Hello everyone! I'm working on a costume for a friend and thought you'd like to see my progress so far. This is a character I created a while back named Doctor Killjoy. He's a mad scientist wereraccoon. I was commissioned by my friend to make a costume of Killjoy for him. I figured I'd post some WIP pictures here before I continue work on him. I'd like some critique, but keep in mind I probably won't be able to do any major changes at this point.

































































I'll be sure to post some more pictures when he's complete. This won't be a full costume, I'm only making the head, tail, feet, and adding long claws to a pair of mad scientist gloves. My friend will be wearing his 'Psycho Ward' lab coat and a pair of pants with the costume pieces.

((I take orders for costumes like these, so if you're in need of an epic werewolf costume, feel free to contact me.  You can go to my art gallery to see some examples of my past work.))

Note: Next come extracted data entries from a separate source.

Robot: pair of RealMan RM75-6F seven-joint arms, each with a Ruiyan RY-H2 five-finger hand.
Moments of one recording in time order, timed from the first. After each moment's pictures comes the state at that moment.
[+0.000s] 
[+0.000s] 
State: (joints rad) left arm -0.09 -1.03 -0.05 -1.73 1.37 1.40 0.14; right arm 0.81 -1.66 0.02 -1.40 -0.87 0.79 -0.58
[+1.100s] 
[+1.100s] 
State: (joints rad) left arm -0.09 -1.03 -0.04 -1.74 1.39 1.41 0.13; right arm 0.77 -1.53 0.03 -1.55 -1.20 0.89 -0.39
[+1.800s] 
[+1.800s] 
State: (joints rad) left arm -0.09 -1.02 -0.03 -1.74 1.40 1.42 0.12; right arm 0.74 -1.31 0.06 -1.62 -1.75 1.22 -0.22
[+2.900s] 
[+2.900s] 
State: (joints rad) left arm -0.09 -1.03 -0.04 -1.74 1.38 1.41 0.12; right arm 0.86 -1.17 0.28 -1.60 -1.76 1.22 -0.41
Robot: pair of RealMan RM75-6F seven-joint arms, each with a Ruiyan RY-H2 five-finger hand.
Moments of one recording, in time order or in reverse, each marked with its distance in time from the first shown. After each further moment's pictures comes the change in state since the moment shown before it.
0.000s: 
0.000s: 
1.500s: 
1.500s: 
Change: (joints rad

Let me know what you think, what I can change, etc.!


----------



## lonerogue2 (Sep 30, 2008)

Wow, very cool. I love seeing how your idea on paper comes to life like that. Good luck on the rest, you're very talented


----------



## Junit (Sep 1, 2008)

Very nice! I can't wait to see it finished!


----------



## jackpot (Nov 1, 2008)

Very Very nice, can't wait to see it all finished.


----------